One of the most quietly powerful choices Janet has made in recent years was her decision to decline a portrayal in the April 2026 biopic about her brother Michael Jackson's rise to fame. As reported by Variety and noted by E! News, LaToya Jackson confirmed at the film's Los Angeles premiere on April 20 that Janet had been asked and had kindly declined, a decision the family said deserved respect.

It was a decision entirely in keeping with who Janet has become. She has spoken about the enormous scrutiny that comes with bearing the Jackson name, and she clearly prefers to let her own body of work do the talking rather than be absorbed into someone else's narrative, even one as significant as Michael's.

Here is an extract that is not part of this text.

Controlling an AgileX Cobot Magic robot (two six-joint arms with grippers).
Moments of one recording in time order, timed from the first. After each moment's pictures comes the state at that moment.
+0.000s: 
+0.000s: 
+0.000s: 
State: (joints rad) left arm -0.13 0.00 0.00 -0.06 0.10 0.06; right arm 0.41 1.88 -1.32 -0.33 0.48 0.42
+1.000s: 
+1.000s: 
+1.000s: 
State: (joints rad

Love, Lessons, and Looking Forward

When it comes to her personal life beyond motherhood, Janet remains thoughtful and cautiously optimistic. In her 2024 interview with The Guardian, which E! News referenced, she acknowledged that she had learned hard lessons from past relationships, including her marriage to Wissam Al Mana, and that she hopes to approach love differently going forward.

She described wanting to see potential partners through clearer lenses than she had before, trusting both her own instincts and the people close to her to call out anything that does not look right. It was the kind of honest self-awareness that tends to come not from therapy books but from lived experience.

In June 2026, she is scheduled to head to Japan for a series of special performances, proving once again that the stage still calls to her and that she still answers. But this time, there is always a little boy waiting at home who reminds her of what truly matters.

Janet Jackson at 60 is not slowing down. She is simply choosing more deliberately. And if the last few years are any indication, her best chapters may still be ahead.